By Maureen Farrell And Liz Hoffman 

In bidding wars like the one that has developed over Salix Pharmaceuticals Ltd., whoever offers the most usually wins. Determining who's the high bidder in this case may be easier said than done, however.

Endo International PLC on Wednesday swooped in with a $175-a-share takeover offer for Salix, seeking to upend the company's $158-a-share previously agreed deal to be bought by Valeant Pharmaceuticals International Inc.

While Endo's offer was 11% higher than Valeant's, there is a crucial difference that complicates comparisons between the two. About 75% of Endo's bid is in stock, while Valeant's is all-cash. The means the value of Endo's offer will fluctuate as its stock moves, while Valeant's remains fixed--until and unless it is raised.

So far, that seems to have worked in Endo's favor. A 3% bump in the Irish company's stock Thursday boosted the value of its offer to about $177 a share.

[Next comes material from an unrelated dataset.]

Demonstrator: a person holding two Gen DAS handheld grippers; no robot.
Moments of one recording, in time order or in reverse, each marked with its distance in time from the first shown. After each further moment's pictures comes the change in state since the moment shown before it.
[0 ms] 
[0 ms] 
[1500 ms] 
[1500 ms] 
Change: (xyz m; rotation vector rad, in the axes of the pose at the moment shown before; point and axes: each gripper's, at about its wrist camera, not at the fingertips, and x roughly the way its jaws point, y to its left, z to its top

It is perhaps no accident that $175 is the price Endo chose for its topping bid. That is the share price Allergan Inc. indicated last fall it was willing to pay for Salix when the two companies were in talks to combine. Salix asked for more, Allergan balked, and Salix later was forced to accept $17 a share less from Valeant. Taking the latest Endo bid would let Salix's board get back to $175--and possibly higher.

The fact that Endo's offer has a big stock component cuts both ways, of course, as any declines in its share price would eat into its offer.

Still, investors are betting that Valeant will need to raise its bid if it wants to hold on to the deal. Salix shares closed at just over $170 apiece Thursday, indicating investors see a deal with Valeant at $158 as a remote possibility now.

Valeant will surely be watching Endo's stock price closely as it decides on its next move.

One thing working in the Canadian company's favor is its sheer size: Valeant has a market value of $64 billion, more than four times that of Endo. Evercore ISI analyst Umer Raffat reckons that Valeant can match Endo's bid and "make the math work financially." Valeant could also add stock to its offer, of course.

To be sure, price isn't the only consideration; certainty of closing is important, too. Unlike Valeant's bid, Endo's would require shareholder votes at both companies--a risk factor Salix will no doubt weigh in deliberations.